[Libre-soc-dev] [RFC] Matrix and DCT/FFT SVP64 REMAP

Tue Jul 6 00:39:38 BST 2021

Another way to think of vector/matrix multiplication for 0, 1, or 2 dimensions as a binary operator (two operands, one result) is to consider the dimensionality relation that must hold, namely:
result Target = operand A x operand B

dim(Target) = dim(A x B)
dim(A x B) = dim(A, 1) x dim(B, 2)
If A is an LxM matrix and B is an MxN matrix, then Target will be an LxN matrix.
LxN = LxM x MxN

0.  If L = M = N = 1, this is the original 0-D scalar product in which A, B, and Target are all scalar.  (no loops used in vector unit)
1.  If L = 1, M > 1 then A is a vector.  If N =1, B is also a vector and this is a vector dot product with a scalar (1x1) result.  (one loop used in vector unit)
2.  a.  If L = 1, M > 1, N > 1, then A is a vector and B is a matrix.  This is a product whose result is a 1xN vector.  (two loops used in vector unit)
b.  Likewise if L > 1, M > 1, N = 1, then A is a matrix, B is a vector, and the result is a Lx1 vector.  (two loops used in vector unit)
c.  If L > 1, M = 1, N > 1, then A and B are vectors and the result is a LxN matrix.  (two loops used in vector unit)
3. If L, M, and N are all > 1, then A and B are both matrices, this is a matrix product whose result is also a matrix. (three loops used in vector unit)

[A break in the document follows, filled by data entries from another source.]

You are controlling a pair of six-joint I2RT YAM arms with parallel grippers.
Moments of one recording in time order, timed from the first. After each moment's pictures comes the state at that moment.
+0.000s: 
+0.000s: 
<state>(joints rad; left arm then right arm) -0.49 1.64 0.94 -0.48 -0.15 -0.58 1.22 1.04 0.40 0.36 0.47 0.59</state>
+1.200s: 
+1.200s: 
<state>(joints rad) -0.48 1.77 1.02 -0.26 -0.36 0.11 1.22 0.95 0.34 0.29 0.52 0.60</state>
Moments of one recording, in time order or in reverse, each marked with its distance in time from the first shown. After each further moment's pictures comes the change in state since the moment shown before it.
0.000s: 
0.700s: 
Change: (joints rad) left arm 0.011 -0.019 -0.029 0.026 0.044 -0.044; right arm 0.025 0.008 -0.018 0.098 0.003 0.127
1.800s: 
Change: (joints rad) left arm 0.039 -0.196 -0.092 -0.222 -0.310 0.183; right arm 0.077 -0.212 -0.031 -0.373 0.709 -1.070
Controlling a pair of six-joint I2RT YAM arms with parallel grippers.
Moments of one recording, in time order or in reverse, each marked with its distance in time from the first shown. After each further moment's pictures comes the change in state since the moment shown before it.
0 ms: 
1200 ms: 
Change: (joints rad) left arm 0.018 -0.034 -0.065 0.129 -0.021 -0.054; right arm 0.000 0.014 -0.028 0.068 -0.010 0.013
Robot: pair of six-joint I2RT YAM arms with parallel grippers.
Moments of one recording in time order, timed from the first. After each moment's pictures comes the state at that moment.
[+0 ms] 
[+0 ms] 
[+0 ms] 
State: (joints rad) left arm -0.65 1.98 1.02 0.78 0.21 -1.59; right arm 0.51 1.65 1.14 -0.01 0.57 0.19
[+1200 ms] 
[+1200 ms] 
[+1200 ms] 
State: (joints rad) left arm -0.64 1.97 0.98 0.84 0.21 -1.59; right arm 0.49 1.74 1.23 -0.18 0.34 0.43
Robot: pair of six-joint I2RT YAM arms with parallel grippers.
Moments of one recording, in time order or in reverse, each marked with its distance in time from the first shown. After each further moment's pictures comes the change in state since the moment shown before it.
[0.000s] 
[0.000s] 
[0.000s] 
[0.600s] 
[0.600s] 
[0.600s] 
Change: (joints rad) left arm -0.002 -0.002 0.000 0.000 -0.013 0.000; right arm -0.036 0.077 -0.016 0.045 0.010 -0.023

When the inner dimension (M in the formulation above) is greater than 1, we need multiply accumulate for that loop.  We can avoid initializing the target registers to zero by simply always starting with a simple multiply for the first iteration of the inner loop.  Then if the inner dimension (size) is greater than 1, for all subsequent iterations of the inner loop do a multiply accumulate.

So, for cases 0 and 2.c above, no accumulate is used.